How to Transfer Google Authenticator to a New Phone

2FA & Passkeys2 min read

Getting a new phone is exciting — right up until you realize all your two-factor codes live on the old one. Google Authenticator codes don't automatically follow you to a new device unless you move them. Here's how to do it without locking yourself out.

Option 1: Use the built-in export (old phone available)

If you still have your old phone, the export feature is the cleanest method:

  1. On the old phone, open Google Authenticator.
  2. Tap the menu and choose Transfer accounts → Export accounts.
  3. Select which accounts to move and tap Next — the app shows one or more QR codes.
  4. On the new phone, install Google Authenticator, tap Transfer accounts → Import accounts → Scan QR code, and scan.

Your codes are now on the new phone. Verify a couple of them generate correctly before wiping the old device.

Option 2: Cloud sync (Google account)

Newer versions of Google Authenticator can sync your codes to your Google account. If you enabled this, signing into the same Google account on the new phone restores your codes automatically. Check by signing in and confirming your accounts appear.

This is convenient, but it means your 2FA seeds are tied to your Google account — so that account must itself be very well protected with a strong password and its own strong second factor.

Option 3: Old phone lost or wiped

This is the painful case, and it's why preparation matters.
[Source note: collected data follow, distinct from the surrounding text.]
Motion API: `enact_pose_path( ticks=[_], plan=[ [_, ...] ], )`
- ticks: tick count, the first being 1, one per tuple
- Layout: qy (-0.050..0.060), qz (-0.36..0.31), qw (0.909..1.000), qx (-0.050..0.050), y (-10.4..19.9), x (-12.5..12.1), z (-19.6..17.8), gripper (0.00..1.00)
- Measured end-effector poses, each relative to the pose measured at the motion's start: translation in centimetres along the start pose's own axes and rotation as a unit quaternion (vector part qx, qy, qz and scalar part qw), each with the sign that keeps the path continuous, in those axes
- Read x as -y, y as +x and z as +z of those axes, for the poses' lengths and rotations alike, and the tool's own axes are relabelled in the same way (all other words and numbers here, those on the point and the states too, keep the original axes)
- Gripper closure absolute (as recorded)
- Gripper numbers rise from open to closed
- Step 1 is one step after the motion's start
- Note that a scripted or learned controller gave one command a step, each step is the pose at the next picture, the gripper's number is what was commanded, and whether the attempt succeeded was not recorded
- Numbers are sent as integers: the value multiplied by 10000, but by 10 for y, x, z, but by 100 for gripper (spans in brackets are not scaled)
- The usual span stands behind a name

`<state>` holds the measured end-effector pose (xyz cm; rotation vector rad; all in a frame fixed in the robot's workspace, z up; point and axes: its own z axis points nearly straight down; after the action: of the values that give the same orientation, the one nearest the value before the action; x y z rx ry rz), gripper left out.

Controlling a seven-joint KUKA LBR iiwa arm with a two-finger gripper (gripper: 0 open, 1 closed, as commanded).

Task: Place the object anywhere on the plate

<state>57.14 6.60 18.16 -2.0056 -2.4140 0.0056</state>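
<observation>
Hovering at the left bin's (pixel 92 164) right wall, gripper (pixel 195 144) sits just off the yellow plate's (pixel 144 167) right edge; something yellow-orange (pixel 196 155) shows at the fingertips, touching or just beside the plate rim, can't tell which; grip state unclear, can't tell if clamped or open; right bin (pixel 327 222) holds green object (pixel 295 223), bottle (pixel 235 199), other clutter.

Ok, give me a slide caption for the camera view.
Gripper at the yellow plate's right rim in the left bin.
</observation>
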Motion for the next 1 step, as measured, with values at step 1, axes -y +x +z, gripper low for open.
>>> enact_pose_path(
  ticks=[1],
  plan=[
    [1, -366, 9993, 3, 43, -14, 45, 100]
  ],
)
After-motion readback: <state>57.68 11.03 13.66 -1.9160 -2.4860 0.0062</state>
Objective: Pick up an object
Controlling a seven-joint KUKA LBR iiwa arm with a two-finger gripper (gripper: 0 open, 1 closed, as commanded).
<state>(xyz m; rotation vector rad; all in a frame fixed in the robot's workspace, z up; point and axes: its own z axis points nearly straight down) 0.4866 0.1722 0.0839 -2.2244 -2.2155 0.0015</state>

If you can't access the old phone and didn't have cloud sync on, you'll need to recover each account individually:

  • Use the backup/recovery codes you saved when setting up 2FA — see what a recovery code is.
  • Use a secondary login method (a backup email or phone) where offered.
  • Contact each service's account recovery process as a last resort.

The lesson: prepare before you switch

The smoothest transfers are the ones you set up for in advance:

  1. Save recovery codes for every account when you enable 2FA, and store them somewhere safe.
  2. Transfer before you wipe — never factory-reset the old phone until the new one is confirmed working.
  3. Keep a backup second factor, like a hardware security key or codes saved in your password manager.

Where Passlock fits

Passlock keeps your passwords in the native macOS Keychain, and it's the right home for the recovery codes that save you when a phone transfer goes wrong. Storing each account's recovery codes alongside its password means a lost or dead phone is a minor annoyance, not a lockout. Strong passwords, a reliable second factor, and saved recovery codes are the three-part safety net for any device switch.

Frequently asked questions

How do I move Google Authenticator to a new phone?

On the old phone, open Authenticator and choose Transfer accounts → Export accounts to get a QR code, then scan it from the new phone via Import accounts. Alternatively, enable Google account cloud sync and sign in on the new device.

What if I lost the phone with Google Authenticator?

Use the backup recovery codes you saved when setting up 2FA, or each service's account recovery process. This is why saving recovery codes and keeping a backup second factor is essential before you lose access.

Does Google Authenticator transfer automatically?

Only if you've enabled cloud sync to your Google account. Otherwise codes stay on the original device and must be exported via QR code before you wipe or replace the phone.